The author goes on to discuss these different leadership levels and diagrams how these roles impact our circles. She offers one warning: never mistake a working-circle inquiry team member for an inner-circle inquiry team member. The former possibly has conflicting loyalties.
You should read this chapter carefully and give deeper thought to the terms the author has created to identify these various people who surround you. By now you likely realize this is a dynamic and complex arrangement of people who can (and will) influence you.
The Third Opinion Balances Your Entire Inner Circle
The people you choose to join you in this inner circle of thinking partners have to be committed to and capable of functioning without conflict of interests or divided loyalty. You also need access to people who are your peers. What counts is range of experience, ability, and judgment.

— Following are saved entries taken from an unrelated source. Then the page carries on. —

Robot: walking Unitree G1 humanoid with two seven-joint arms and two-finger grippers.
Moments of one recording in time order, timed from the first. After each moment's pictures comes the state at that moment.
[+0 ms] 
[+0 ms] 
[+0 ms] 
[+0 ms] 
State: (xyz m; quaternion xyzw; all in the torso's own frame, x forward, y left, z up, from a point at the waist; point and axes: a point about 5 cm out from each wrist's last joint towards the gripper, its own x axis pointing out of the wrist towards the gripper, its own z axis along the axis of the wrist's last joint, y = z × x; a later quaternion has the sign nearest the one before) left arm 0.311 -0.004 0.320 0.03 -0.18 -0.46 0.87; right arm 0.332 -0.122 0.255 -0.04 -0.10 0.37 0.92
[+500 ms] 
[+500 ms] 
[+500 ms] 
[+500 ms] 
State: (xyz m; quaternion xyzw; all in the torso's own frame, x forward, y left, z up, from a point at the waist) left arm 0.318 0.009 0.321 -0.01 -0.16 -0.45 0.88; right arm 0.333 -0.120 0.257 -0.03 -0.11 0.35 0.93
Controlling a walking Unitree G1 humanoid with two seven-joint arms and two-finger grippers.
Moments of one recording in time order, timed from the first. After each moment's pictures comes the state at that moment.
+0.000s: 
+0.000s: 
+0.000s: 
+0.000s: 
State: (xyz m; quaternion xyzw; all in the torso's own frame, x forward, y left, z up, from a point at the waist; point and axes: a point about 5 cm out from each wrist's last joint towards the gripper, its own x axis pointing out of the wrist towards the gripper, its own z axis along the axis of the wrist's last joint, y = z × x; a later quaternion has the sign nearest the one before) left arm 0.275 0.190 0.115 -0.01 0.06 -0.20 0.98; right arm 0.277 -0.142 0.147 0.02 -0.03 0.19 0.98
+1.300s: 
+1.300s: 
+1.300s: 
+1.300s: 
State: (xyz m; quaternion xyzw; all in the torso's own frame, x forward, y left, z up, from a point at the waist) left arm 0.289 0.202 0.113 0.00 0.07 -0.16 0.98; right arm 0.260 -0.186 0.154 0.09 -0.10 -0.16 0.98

Permit me to insert here — this truth is precisely why I’m launching The Peer Advantage by Bula Network. The ability and opportunity for a leader to assemble such a group of thinking partners is something many leaders never do. Fact is, most don’t. A ridiculously low percentage of top leaders and business owners take advantage of getting with a group of peers who have no ties, no conflicts of interest and no agenda other than to help (and a willingness to be helped). It’s been proven to be among the top decision-making tools for a leader. You’d think more would leverage it for their benefit. But as the authors of THE POWER OF PEERS pointed out, it’s largely unknown by leaders. They’re not stupid, but they’re ignorant that such groups exist (and can serve them in ways unavailable anywhere else). Additionally, it requires intentional, strategic assembly. Too many leaders rely on it to just happen. Organically. And it doesn’t. What does happen organically is you typically find yourself surrounded mostly by people just like you – people who think like you do, agree with you (mostly) and closely mirror who you are. That’s the opposite of what Ms. Joni calls “exponential thinking,” where you’re exposed to all the various sides of an issue. So leaders need somebody who can put them at the table with inner circle thinking partners who will serve them without any agenda other than to make sure every member of the group excels. That’s exactly what The Peer Advantage offers. Learn more by going to ThePeerAdvantage.com.
This chapter closes with a section entitled, Four Signs That It’s Time To Reach For The Third Opinion. The author has listened to leaders throughout the years to assemble some patterns that have emerged about how and when these leaders knew it was time to reach to the inner circle.
- “I’m capable of this, but I just don’t have time to think about all of it with the right amount of focus.”
- If I don’t get this right, we’ll be in serious trouble.”
- Even if I had the time, I shouldn’t take on these issues alone.”
- I can handle this, but how might I accelerate or enable significantly better results if I thought through my options with someone else?”
Trust and perspective have never been more critical for leaders. The development of your inquiry inner circle is lifelong and evolving. It’s never too late to start, and it does look different at different stages of your career. Trust takes time. It can’t be created instantly. It can’t be coerced. It can’t be bought.